→ Task description:
Retype every record exactly. Leave the pictures out.

→ Material to process:
========================================

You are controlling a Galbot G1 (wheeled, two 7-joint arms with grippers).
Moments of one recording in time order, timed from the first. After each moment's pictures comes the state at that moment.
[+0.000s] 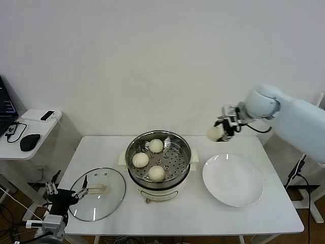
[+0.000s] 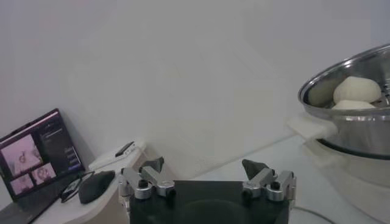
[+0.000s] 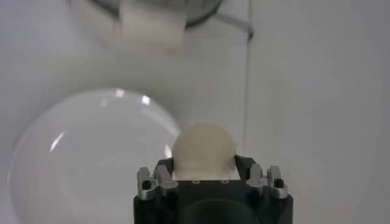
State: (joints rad) left arm 1.66 -1.22 -0.74 -2.20 0.06 0.25 -0.07; right arm 0.42 0.73 -0.96 1.48 0.13 -0.42 -1.03
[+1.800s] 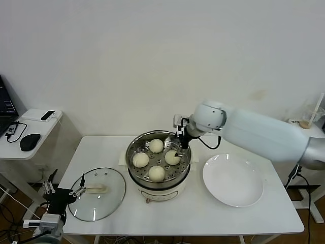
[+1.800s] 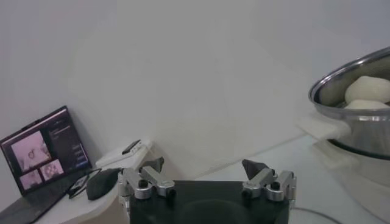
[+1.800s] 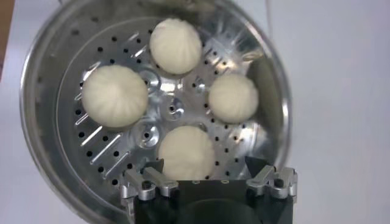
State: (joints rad) left arm 1.65 -1.24 -0.75 -2.20 0.05 0.24 -0.07; right arm 0.37 0.92 -1.02 1.53 0.47 -0.70 -0.72
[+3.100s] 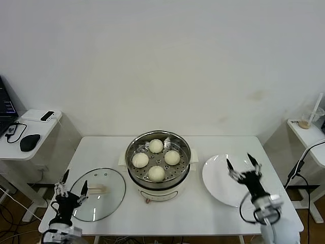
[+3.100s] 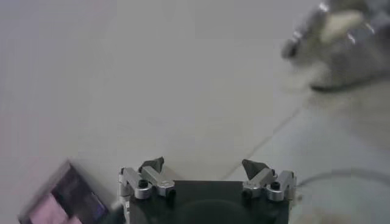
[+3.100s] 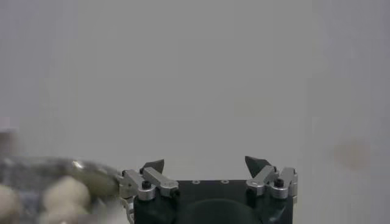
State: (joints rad) left arm 1.63 -1.14 -0.66 -1.92 0.75 0.00 -0.18; right arm -1.42 1.31 0.76 1.86 0.24 0.06 -0.24
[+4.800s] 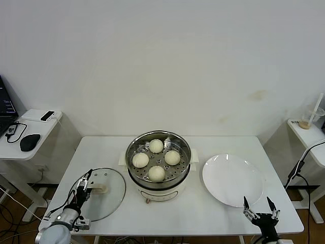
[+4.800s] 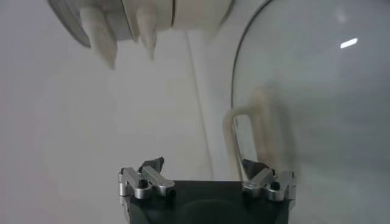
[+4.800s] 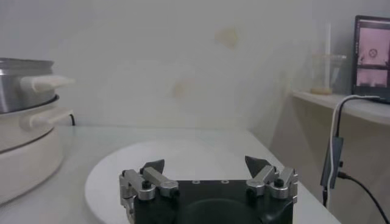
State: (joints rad) left arm 1.30 -1.07 -0.52 -1.49 1.25 -0.08 -0.16; right arm -1.65 1.52 0.89 1.88 0.15 0.09 -0.21
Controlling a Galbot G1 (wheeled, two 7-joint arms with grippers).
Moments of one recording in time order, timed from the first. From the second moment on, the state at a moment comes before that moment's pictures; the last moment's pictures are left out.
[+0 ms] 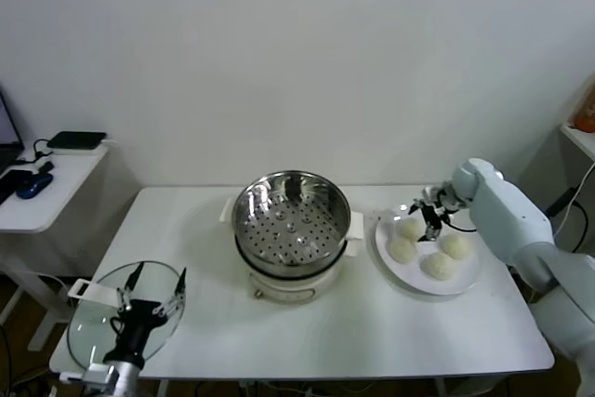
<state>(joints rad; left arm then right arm) 1.61 -1.36 -0.73 -1.91 -0.15 -0.21 0.15 0.00 1.11 -0.38 0.45 -0.48 0.28 -1.06</state>
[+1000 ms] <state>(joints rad) 1.62 -1.37 -0.73 -1.91 -0.16 -0.21 0.15 -0.02 1.15 -0.27 0.39 -0.59 0.27 -1.06</state>
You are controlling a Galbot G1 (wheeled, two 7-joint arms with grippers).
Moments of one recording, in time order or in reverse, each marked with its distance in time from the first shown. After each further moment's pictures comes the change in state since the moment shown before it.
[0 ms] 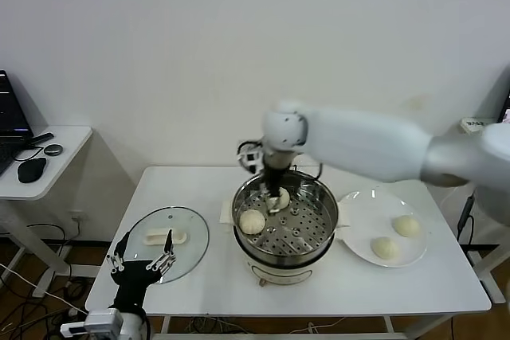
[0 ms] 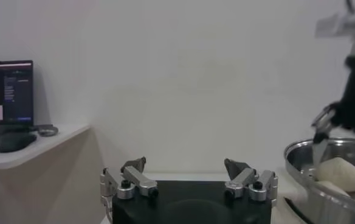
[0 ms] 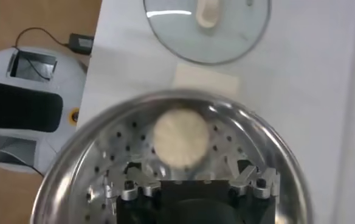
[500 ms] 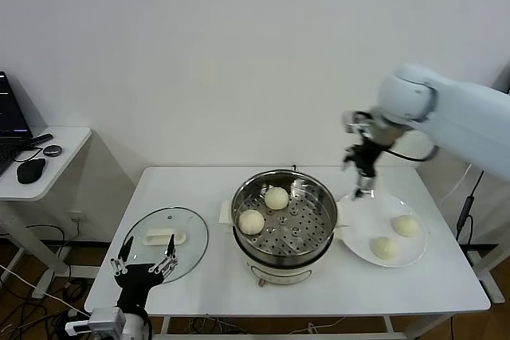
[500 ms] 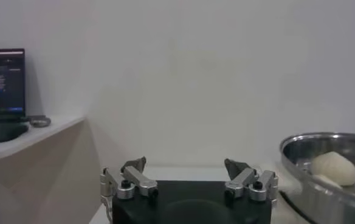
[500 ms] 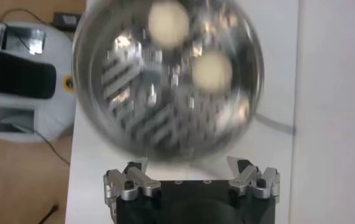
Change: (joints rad) left arm -0.004 -0.001 -0.010 0.032 -0.017 0.017 0.013; right arm 0.010 -0.466 0.058 0.113 -0.198 0.213 -0.151
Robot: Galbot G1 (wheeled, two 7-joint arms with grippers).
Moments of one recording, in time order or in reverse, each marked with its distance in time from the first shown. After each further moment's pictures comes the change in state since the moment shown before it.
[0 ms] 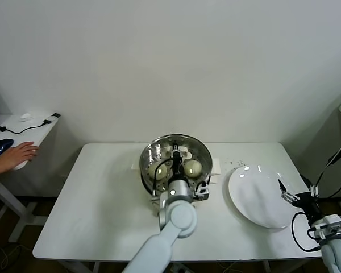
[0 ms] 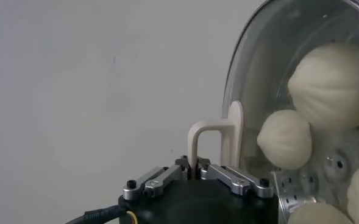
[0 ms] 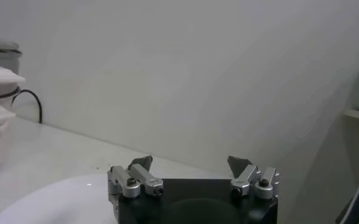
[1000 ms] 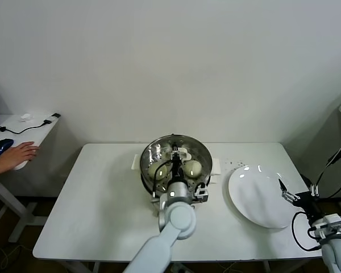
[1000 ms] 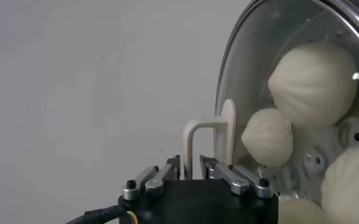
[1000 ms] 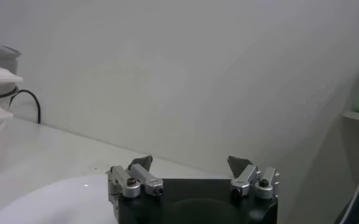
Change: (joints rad) left arm 0.016 0.005 -0.004 -0.001 -0.008 -0.001 0.021; right arm 0.011 0.005 0.005 -0.010 -0.008 0.004 -0.008
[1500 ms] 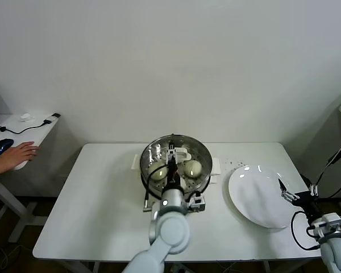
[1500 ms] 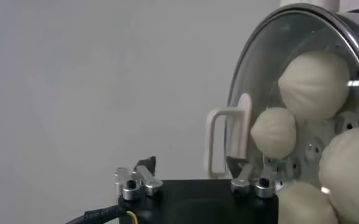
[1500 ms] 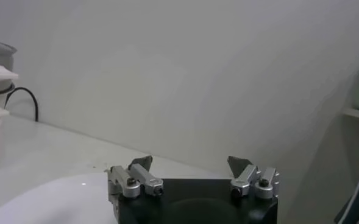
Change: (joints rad) left arm 0.088 0.073 0.016 -0.200 -0.026 0.001 0.037; right arm 0.009 0.001 -0.007 -0.003 -0.009 -0.016 0.012
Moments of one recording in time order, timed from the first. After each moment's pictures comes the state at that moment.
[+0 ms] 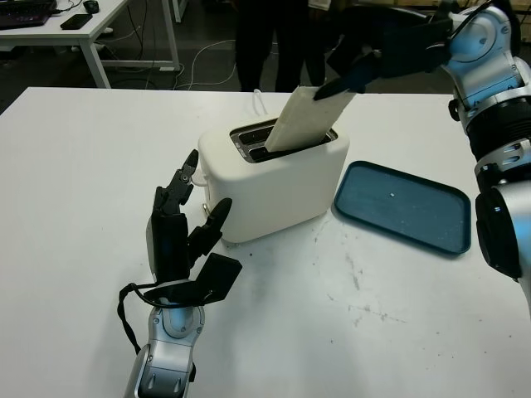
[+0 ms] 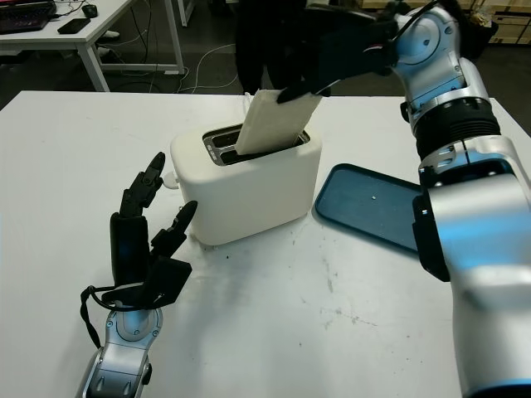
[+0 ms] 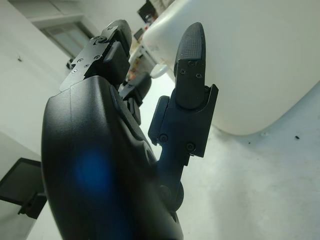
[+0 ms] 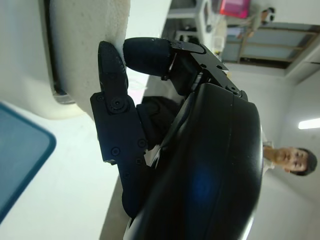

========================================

→ Written answer:
You are controlling a Galbot G1 (wheeled, two 7-joint arms with grippers).
Moments of one recording in time order, timed from the first. After each moment's pictures comes the state at that moment.
[+0.000s] 
[+0.000s] 
[+0.000s] 
State: (joints rad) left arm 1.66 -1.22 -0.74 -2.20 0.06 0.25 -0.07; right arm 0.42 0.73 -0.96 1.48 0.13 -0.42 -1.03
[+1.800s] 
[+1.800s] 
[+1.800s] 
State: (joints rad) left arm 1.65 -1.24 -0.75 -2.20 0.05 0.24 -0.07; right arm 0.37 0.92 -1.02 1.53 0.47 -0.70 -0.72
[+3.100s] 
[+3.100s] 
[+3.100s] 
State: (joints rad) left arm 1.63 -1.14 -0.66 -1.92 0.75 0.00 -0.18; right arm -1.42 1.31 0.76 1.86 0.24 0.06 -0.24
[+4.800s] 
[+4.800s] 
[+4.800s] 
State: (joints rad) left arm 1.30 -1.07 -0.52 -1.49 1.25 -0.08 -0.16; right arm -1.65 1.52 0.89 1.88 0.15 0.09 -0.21
Controlling a Galbot G1 (wheeled, two 7-joint arms with grippers).
Moments of one recording in time order, timed from the first. From the second moment on, the state at a moment comes before that moment's pictures; the last moment's pictures are left out.
[+0 ms] 
<state>(joints rad; left arm then right arm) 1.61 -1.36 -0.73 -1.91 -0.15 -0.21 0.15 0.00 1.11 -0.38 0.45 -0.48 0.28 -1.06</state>
[+1000 ms] <state>(joints rad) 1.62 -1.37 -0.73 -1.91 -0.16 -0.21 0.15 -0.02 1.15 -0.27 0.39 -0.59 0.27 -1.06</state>
You are controlling a Galbot G1 (wheeled, two 7-joint arms with grippers).
Moments of one recording, in time order or in reverse, each marked with its distance in time from the first shown. After each further moment's pictures comes the change in state since the moment shown before it.
[0 ms] 
[0 ms] 
[0 ms] 
[500 ms] 
[500 ms] 
[500 ms] 
Change: (joints rad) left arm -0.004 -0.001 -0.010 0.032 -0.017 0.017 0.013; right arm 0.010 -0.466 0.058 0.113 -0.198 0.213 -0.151
Robot: Galbot G1 (wheeled, two 7-joint arms with grippers).
Moments of one recording, in time order or in reverse, each marked with its distance in time from the first shown. After each further moment's pictures comes the change in state since the moment shown before it.
[0 ms] 
[0 ms] 
[0 ms] 
[1000 ms] 
[1000 ms] 
[1000 ms] 
Change: (joints rad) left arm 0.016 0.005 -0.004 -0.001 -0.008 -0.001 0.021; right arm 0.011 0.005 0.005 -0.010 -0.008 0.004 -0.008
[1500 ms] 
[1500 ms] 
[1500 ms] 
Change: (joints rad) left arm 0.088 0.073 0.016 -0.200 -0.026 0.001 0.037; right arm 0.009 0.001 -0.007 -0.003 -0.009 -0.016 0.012
Moments of one recording in time order, timed from the first. After each moment's pictures comes the state at that moment.
[+0 ms] 
[+0 ms] 
[+0 ms] 
[+0 ms] 

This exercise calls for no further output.